### Brief
Which lines in the material below contain the word "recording"? Copy each of them.

### Recorded data

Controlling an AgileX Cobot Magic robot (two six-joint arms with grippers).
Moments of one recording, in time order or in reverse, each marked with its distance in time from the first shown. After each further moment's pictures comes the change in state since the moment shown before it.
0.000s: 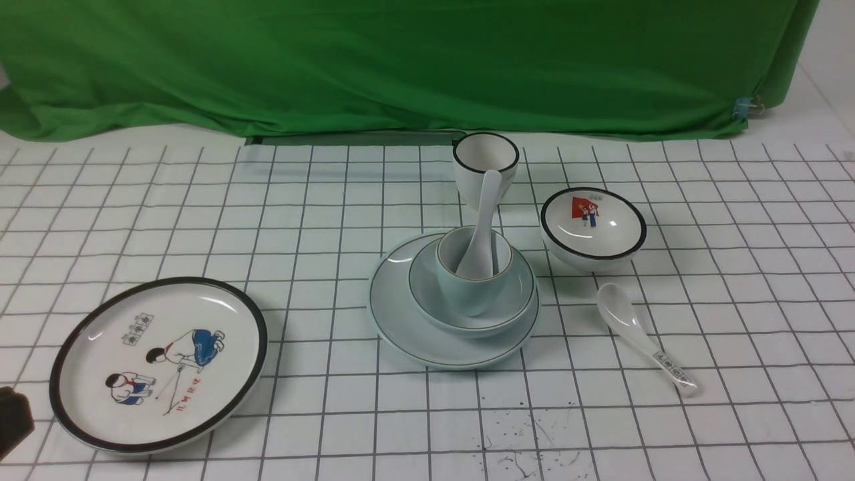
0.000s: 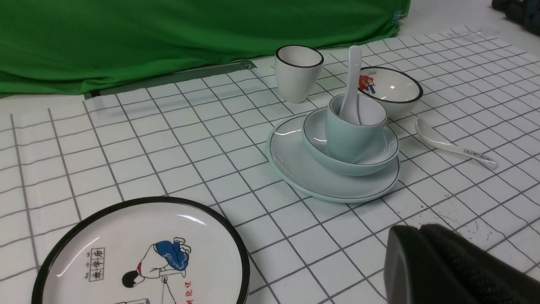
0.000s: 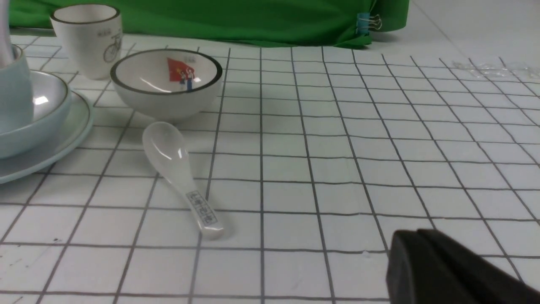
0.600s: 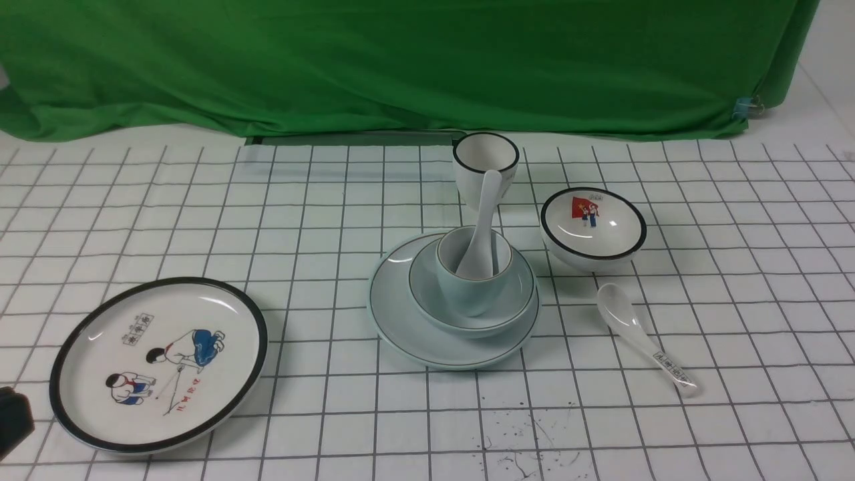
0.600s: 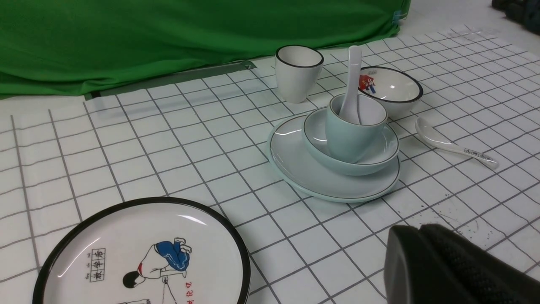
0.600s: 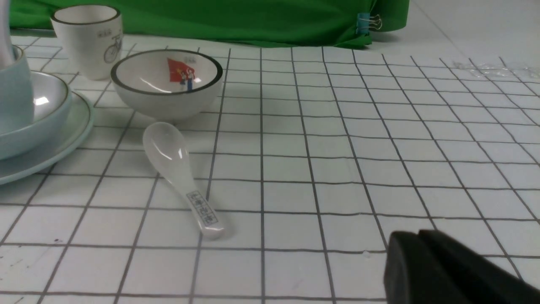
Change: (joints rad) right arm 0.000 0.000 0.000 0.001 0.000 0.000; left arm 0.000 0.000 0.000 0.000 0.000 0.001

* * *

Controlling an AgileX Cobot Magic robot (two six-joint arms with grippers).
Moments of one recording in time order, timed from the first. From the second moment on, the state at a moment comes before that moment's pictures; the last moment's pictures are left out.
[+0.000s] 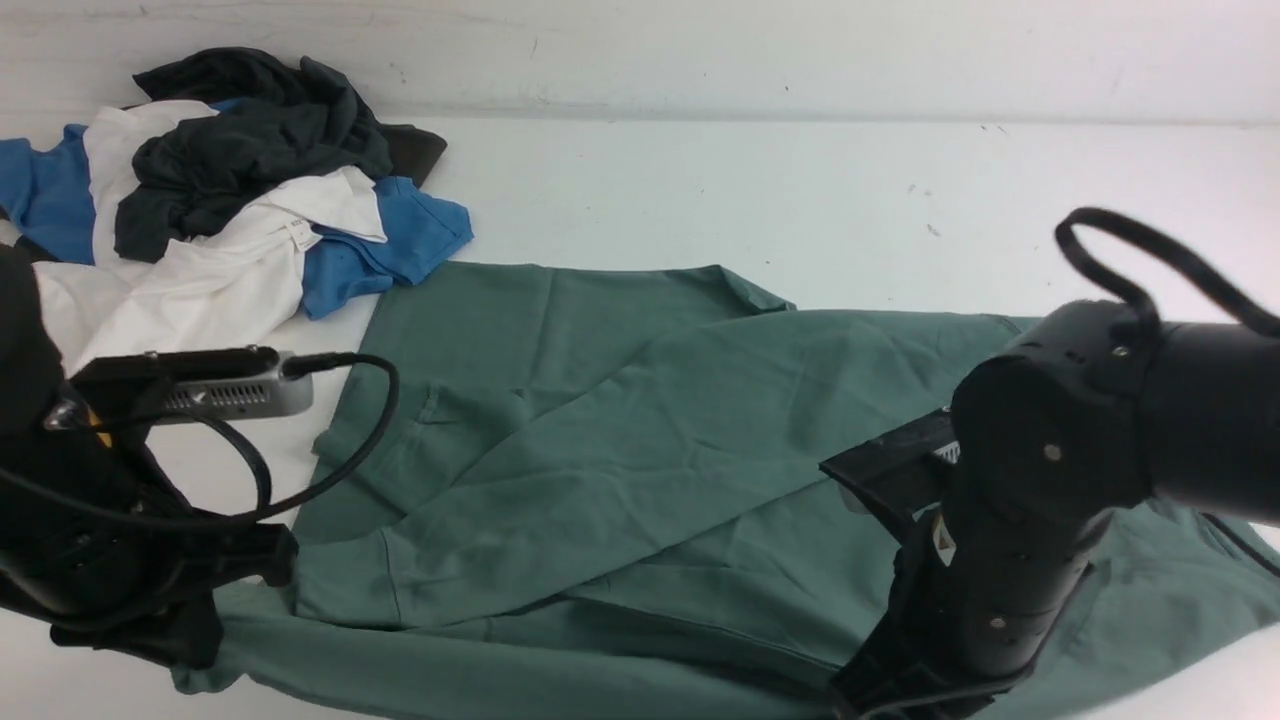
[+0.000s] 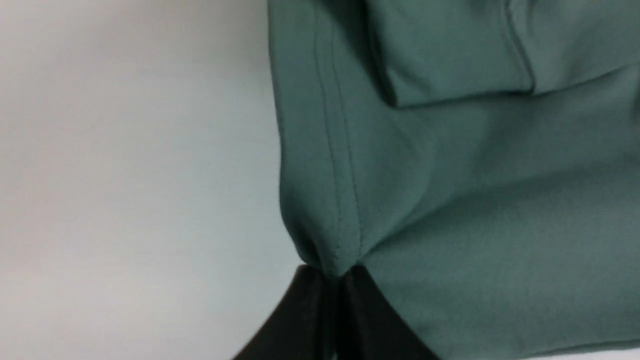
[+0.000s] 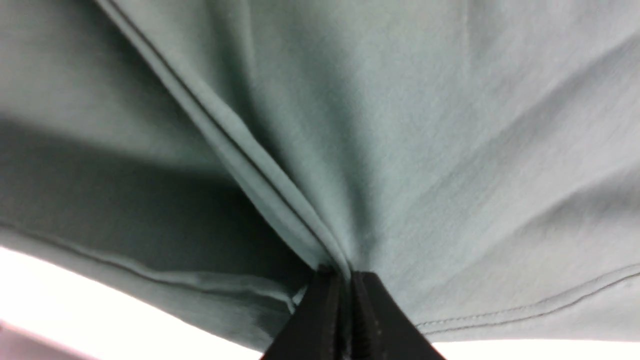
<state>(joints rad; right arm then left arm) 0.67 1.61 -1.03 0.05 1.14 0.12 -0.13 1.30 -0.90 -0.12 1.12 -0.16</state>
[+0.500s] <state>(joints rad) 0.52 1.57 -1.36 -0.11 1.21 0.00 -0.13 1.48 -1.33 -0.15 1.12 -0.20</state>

### Result below
Moments of one recording, in time order or in reverse, each marked with its distance in time from the first shown. After each further moment's pictures comes the change in state since the moment shown before it.
Moments of one recording in time order, timed from the first. From the second moment on, the state at a moment comes before that moment's pictures; the last moment's pictures are left out.

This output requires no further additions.